PROJECT 3 SUMMARY Mechanisms of extra- and intra-cellular calcification. Recent findings from our laboratory showed that extracellular calcification is an integral part of the hallmark lesions of age-related macular degeneration (AMD). Calcified deposits rich in the calcium phosphate mineral hydroxyapatite (HAP) accumulate in the space under the retinal pigment epithelium (RPE) in the back of the eye, where nutrient uptake and clearance of unwanted material usually are exchanged between the blood circulation and the RPE cells. Inhibition of this exchange process can lead to rapid progression to an end-stage disease characterized by irreversible visual loss. Apart from AMD, sub-RPE deposit formation is also associated with other diseases such as Alzheimer’s disease (AD). Based on recent findings, we proposed a new model for sub-RPE deposit initiation and growth where calcification plays a pivotal role. We know from clinical and basic science studies that calcification, and the associated interactions with proteins and lipids, have a negative effect on disease progression. We also learned that understanding how different mineralization forms contribute to diseases is critical. However, we do not yet know how calcification occurs and what intra- and extracellular molecules and pathways contribute to mineral deposition in the sub-RPE space. This project will study the cellular and systemic contributors to extracellular mislocalized (ectopic) calcification using a cellular model system we developed to study the initiation and progression of the mineral-laden sub-RPE deposits. We will also develop a significantly improved, new 3D microfluidic cell model to study calcification, as sub-RPE deposit formation, development and progression of AMD and AD are linked to the choroidal endothelium and its degeneration. The results will be validated using human postmortem eye tissues from patients with AMD and AD. The validation and the experimental plan using the 2D and 3D cell culture systems will provide a robust foundation for developing new intervention strategies centered on the calcification of the sub-RPE deposits. Apart from AMD and AD, these treatment strategies will also be applicable for other diseases in which sub-RPE deposits play a role.

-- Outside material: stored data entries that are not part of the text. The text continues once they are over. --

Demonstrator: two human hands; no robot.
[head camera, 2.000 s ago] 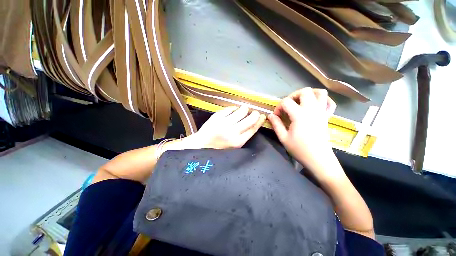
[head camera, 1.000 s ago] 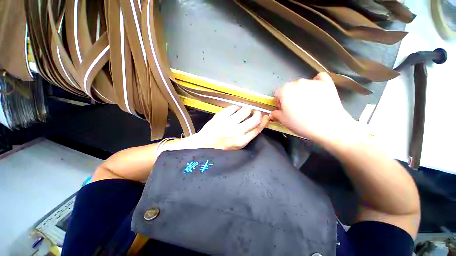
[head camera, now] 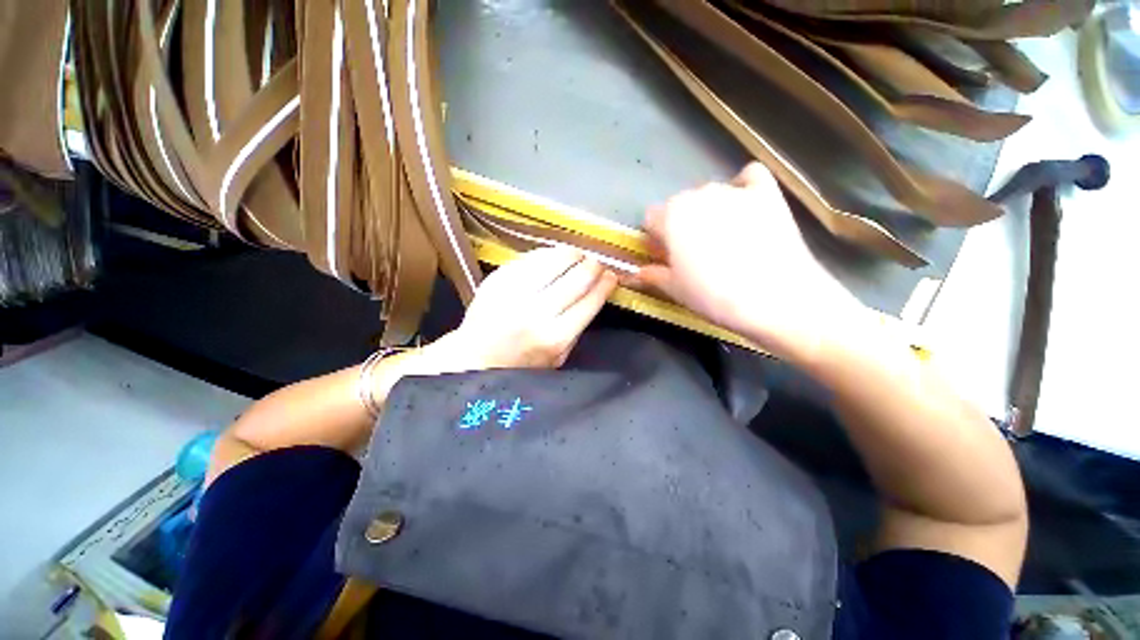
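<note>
A brown leather strap with a white line (head camera: 550, 244) lies between two yellow guide strips (head camera: 513, 204) at the near edge of the grey work board (head camera: 538, 113). My left hand (head camera: 538, 306) has its fingertips on the strap. My right hand (head camera: 725, 256) is just right of it, its thumb and fingertips pinching at the strap and its end hidden under the hand. The fingertips of both hands are close together. Piled straps with white lines (head camera: 328, 138) hang over the board's left side.
Loose strap ends (head camera: 863, 138) fan out over the board's far right. A hammer (head camera: 1035, 288) lies on the white table right of the board. A pale ring (head camera: 1106, 63) shows at the far right. The grey apron (head camera: 600, 475) is below my hands.
My right hand has turned palm down over the guide strips since the oldest frame. Both hands have shifted left along the strap since the last frame. The view has shifted slightly.
</note>
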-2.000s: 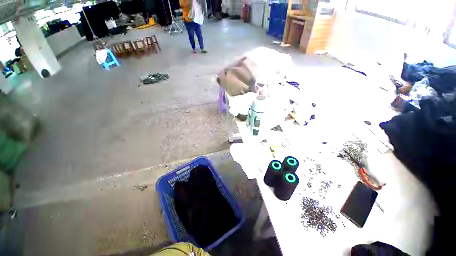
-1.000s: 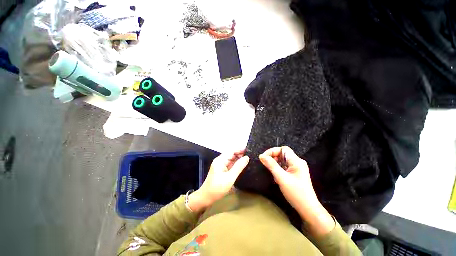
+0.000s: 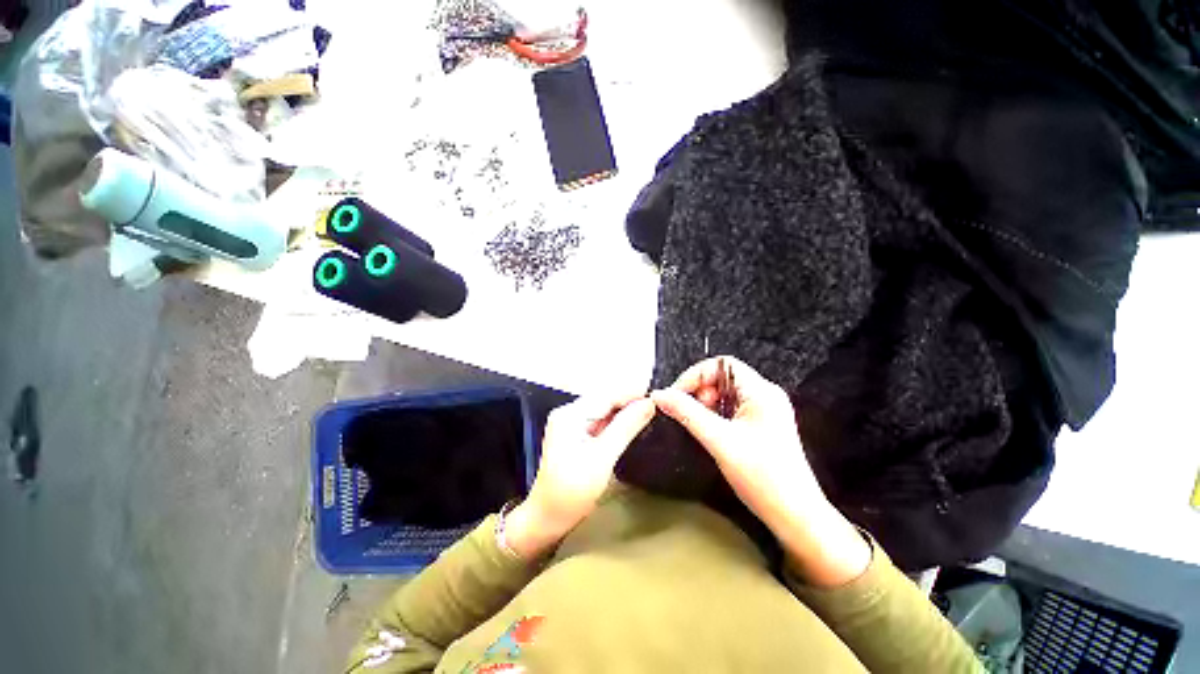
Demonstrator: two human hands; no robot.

项目3摘要 细胞外和细胞内钙化的机制。我们实验室的最新发现表明 细胞外钙化是老年性黄斑变性(AMD)标志性病变的重要组成部分。 富含钙磷矿物羟基磷灰石(HAP)的钙化沉积物堆积在地下空间 位于眼球后部的视网膜色素上皮(RPE)，在那里营养物质的吸收和不需要的物质的清除 物质通常在血液循环和RPE细胞之间交换。对这种交流的抑制 这一过程可导致以不可逆转的视力丧失为特征的终末期疾病的快速进展。分开 在AMD中，亚RPE沉积也与其他疾病有关，如阿尔茨海默病 (Ad)。基于最近的发现，我们提出了一种新的亚RPE矿床形成和生长模型，其中 钙化起着关键作用。我们从临床和基础科学研究中了解到，钙化和 与蛋白质和脂质相关的相互作用，对疾病进展有负面影响。我们也 认识到了解不同矿化形式如何导致疾病是至关重要的。然而，我们有 还不知道钙化是如何发生的，以及细胞内和细胞外的分子和途径对此有何贡献 RPE以下空间中的矿物沉积。该项目将研究细胞和系统因素对 使用我们开发的细胞模型系统研究细胞外错位(异位)钙化 富含矿物的次RPE矿床的形成和演化。我们还将开发一种显著改进的， 新的3D微流体细胞模型用于研究钙化作用，作为亚RPE矿床的形成、发展和 AMD和AD的进展与脉络膜内皮细胞及其变性有关。结果将是 使用AMD和AD患者的人死后眼组织进行验证。验证和 使用2D和3D细胞培养系统的实验计划将为开发新的 干预策略以亚RPE沉积物的钙化为中心。除了AMD和AD，这些 治疗策略也将适用于RPE亚沉积起作用的其他疾病。